Repeat the whole listing, keeping each line as it is.
*** Opening of Data to examine ***
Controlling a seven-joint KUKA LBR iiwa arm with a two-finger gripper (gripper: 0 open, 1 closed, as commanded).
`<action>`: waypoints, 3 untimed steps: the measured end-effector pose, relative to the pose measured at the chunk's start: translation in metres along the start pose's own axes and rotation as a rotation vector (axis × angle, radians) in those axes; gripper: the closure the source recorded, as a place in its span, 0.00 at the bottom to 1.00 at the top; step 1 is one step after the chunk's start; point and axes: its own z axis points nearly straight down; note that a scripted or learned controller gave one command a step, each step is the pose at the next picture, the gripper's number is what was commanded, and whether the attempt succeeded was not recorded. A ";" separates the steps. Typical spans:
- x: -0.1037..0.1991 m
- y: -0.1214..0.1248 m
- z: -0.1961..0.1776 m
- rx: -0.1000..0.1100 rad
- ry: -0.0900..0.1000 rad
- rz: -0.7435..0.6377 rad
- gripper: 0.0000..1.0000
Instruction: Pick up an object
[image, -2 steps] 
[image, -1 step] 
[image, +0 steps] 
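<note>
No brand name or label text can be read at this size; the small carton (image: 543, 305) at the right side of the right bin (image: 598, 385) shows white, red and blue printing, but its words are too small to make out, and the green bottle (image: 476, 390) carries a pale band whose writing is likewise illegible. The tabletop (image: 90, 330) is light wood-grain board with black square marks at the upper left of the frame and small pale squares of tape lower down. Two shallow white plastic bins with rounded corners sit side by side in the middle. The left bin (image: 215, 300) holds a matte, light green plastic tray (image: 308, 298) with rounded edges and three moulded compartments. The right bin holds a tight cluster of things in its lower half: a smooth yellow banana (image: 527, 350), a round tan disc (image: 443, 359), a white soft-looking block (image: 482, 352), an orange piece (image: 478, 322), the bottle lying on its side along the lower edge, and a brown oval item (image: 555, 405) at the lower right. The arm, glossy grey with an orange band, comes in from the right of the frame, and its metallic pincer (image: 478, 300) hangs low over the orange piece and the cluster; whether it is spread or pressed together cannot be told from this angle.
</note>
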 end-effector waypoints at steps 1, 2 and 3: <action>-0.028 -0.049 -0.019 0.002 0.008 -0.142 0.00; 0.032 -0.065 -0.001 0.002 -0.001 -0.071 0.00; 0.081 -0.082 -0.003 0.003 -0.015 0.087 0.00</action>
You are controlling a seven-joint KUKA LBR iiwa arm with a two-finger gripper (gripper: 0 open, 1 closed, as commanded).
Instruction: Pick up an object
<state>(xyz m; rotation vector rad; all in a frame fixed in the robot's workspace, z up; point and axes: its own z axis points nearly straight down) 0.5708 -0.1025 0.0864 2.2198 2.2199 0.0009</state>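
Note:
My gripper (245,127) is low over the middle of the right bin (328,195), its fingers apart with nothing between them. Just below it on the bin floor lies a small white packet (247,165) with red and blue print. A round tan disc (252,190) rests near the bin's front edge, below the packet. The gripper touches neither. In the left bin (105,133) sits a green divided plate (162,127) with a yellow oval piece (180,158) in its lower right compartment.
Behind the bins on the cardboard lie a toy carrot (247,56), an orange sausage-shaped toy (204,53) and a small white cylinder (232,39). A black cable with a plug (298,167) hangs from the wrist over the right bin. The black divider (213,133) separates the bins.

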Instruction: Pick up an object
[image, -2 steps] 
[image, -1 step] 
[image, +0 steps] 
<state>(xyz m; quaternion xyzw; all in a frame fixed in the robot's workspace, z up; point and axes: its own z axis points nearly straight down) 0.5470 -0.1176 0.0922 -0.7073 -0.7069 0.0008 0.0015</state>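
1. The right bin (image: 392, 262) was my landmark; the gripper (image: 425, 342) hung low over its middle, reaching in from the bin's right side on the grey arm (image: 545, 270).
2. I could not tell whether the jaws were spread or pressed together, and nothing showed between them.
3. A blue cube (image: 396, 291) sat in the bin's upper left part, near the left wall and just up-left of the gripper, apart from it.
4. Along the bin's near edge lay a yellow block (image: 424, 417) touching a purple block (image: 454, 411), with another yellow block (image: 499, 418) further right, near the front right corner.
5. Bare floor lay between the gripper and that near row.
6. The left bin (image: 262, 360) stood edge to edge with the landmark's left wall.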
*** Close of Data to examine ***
Task solution:
Controlling a seven-joint KUKA LBR iiwa arm with a two-finger gripper (gripper: 0 open, 1 closed, as commanded).
`<action>`: waypoints, 3 untimed steps: the measured end-effector pose, relative to the pose measured at the chunk's start: translation in metres along the start pose's own axes and rotation as a rotation vector (axis × angle, radians) in those axes; gripper: the closure the source recorded, as a place in its span, 0.00 at the bottom to 1.00 at the top; step 1 is one step after the chunk's start; point and axes: its own z axis points nearly straight down; note that a scripted or learned controller gave one command a step, each step is the pose at the next picture, the gripper's number is what was commanded, and whether the attempt succeeded was not recorded. A ";" separates the steps. Typical spans:
- x: -0.1037..0.1991 m
- y: -0.1214..0.1248 m
- z: -0.1961..0.1776 m
- rx: -0.1000..0.1100 rad
- ry: -0.0900..0.1000 rad
- rz: -0.7435..0.6377 rad
- gripper: 0.0000..1.0000
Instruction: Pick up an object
[image, -2 steps] 
[image, -1 step] 
[image, +0 steps] 
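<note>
No brand name or label text can be read at this size; the small carton (image: 543, 305) at the right side of the right bin (image: 598, 385) shows white, red and blue printing, but its words are too small to make out, and the green bottle (image: 476, 390) carries a pale band whose writing is likewise illegible. The tabletop (image: 90, 330) is light wood-grain board with black square marks at the upper left of the frame and small pale squares of tape lower down. Two shallow white plastic bins with rounded corners sit side by side in the middle. The left bin (image: 215, 300) holds a matte, light green plastic tray (image: 308, 298) with rounded edges and three moulded compartments. The right bin holds a tight cluster of things in its lower half: a smooth yellow banana (image: 527, 350), a round tan disc (image: 443, 359), a white soft-looking block (image: 482, 352), an orange piece (image: 478, 322), the bottle lying on its side along the lower edge, and a brown oval item (image: 555, 405) at the lower right. The arm, glossy grey with an orange band, comes in from the right of the frame, and its metallic pincer (image: 478, 300) hangs low over the orange piece and the cluster; whether it is spread or pressed together cannot be told from this angle.
</note>
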 end-effector waypoints at steps 1, 2 and 3: <action>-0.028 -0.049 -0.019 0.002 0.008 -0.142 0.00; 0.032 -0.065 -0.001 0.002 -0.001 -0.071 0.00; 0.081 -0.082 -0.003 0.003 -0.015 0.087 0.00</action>
You are controlling a seven-joint KUKA LBR iiwa arm with a two-finger gripper (gripper: 0 open, 1 closed, as commanded).
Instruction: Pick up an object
<state>(xyz m; rotation vector rad; all in a frame fixed in the robot's workspace, z up; point and axes: its own z axis points nearly straight down) 0.5708 -0.1025 0.0864 2.2198 2.2199 0.0009</state>
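Note:
My gripper (245,127) is low over the middle of the right bin (328,195), its fingers apart with nothing between them. Just below it on the bin floor lies a small white packet (247,165) with red and blue print. A round tan disc (252,190) rests near the bin's front edge, below the packet. The gripper touches neither. In the left bin (105,133) sits a green divided plate (162,127) with a yellow oval piece (180,158) in its lower right compartment.
Behind the bins on the cardboard lie a toy carrot (247,56), an orange sausage-shaped toy (204,53) and a small white cylinder (232,39). A black cable with a plug (298,167) hangs from the wrist over the right bin. The black divider (213,133) separates the bins.
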
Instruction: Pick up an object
[image, -2 steps] 
[image, -1 step] 
[image, +0 steps] 
<state>(xyz m; quaternion xyzw; all in a frame fixed in the robot's workspace, z up; point and axes: its own z axis points nearly straight down) 0.5470 -0.1176 0.0922 -0.7073 -0.7069 0.0008 0.0015</state>
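1. The right bin (image: 392, 262) was my landmark; the gripper (image: 425, 342) hung low over its middle, reaching in from the bin's right side on the grey arm (image: 545, 270).
2. I could not tell whether the jaws were spread or pressed together, and nothing showed between them.
3. A blue cube (image: 396, 291) sat in the bin's upper left part, near the left wall and just up-left of the gripper, apart from it.
4. Along the bin's near edge lay a yellow block (image: 424, 417) touching a purple block (image: 454, 411), with another yellow block (image: 499, 418) further right, near the front right corner.
5. Bare floor lay between the gripper and that near row.
6. The left bin (image: 262, 360) stood edge to edge with the landmark's left wall.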

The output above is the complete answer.